Problem: Let $I$ be an interval, $f \in C^n(I,\mathbb R), x_0 \in I,$ and $T$, a polynomial of degree $n$ with
$$\lim_{x\to a}\frac{f(x)-T(x)}{(x-x_0)^n}=0.$$
Prove that T is the Taylor polynomial of $f$ of degree $n$ in $x_0 $.
I have come across several questions proving that if T is a Taylor polynomial then we have the above equation. However, I can't seem to figure out how to make my way towards this proof as it is basically the asking for the other direction of the Taylor polynomial theorem.

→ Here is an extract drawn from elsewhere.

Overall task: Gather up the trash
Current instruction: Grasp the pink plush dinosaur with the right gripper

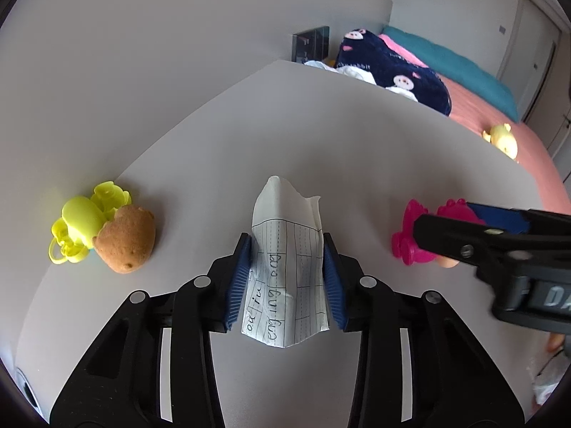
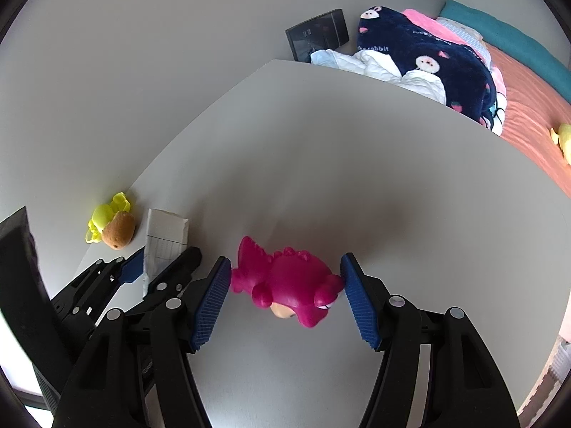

I see a pattern between how the above limit is similar to what is the derivative of $f(x_0)$, but I need some help seeing the overall picture.
I know we are done once I prove that:
$$T(x) = \sum_{k=0}^{n}\frac{f^{k}(x)}{k!}(x-x_0)^k$$
Any help is appreciated.
Best Answer
Hint: The Taylor polynomial $p(x)=\sum^n_{k=0}\frac{f^{(k)}(x_0)}{k!}(x-x_0)^k$ satisfies $$\lim_{x\rightarrow x_0}\frac{f(x)-p(x)}{(x-x_0)^n}=0$$ See for example this posting
This, combined with your assumptions on the polynomial $T$ yields $$\lim_{x\rightarrow x_0}\frac{T(x)-p(x)}{(x-x_0)^n}=0$$
Since $T$ and $p$ are polynomials of degree $n$, it follows that $T(x)=p(x)$.
For the last statement, show that if $\phi(x)=a_0+a_1x+\ldots +a_nx^n$ and $\lim_{x\rightarrow0}\frac{\phi(x)}{x^n}=0$, then $\phi(x)\equiv0$ and so $a_j=0$ for $0\leq j\leq n$.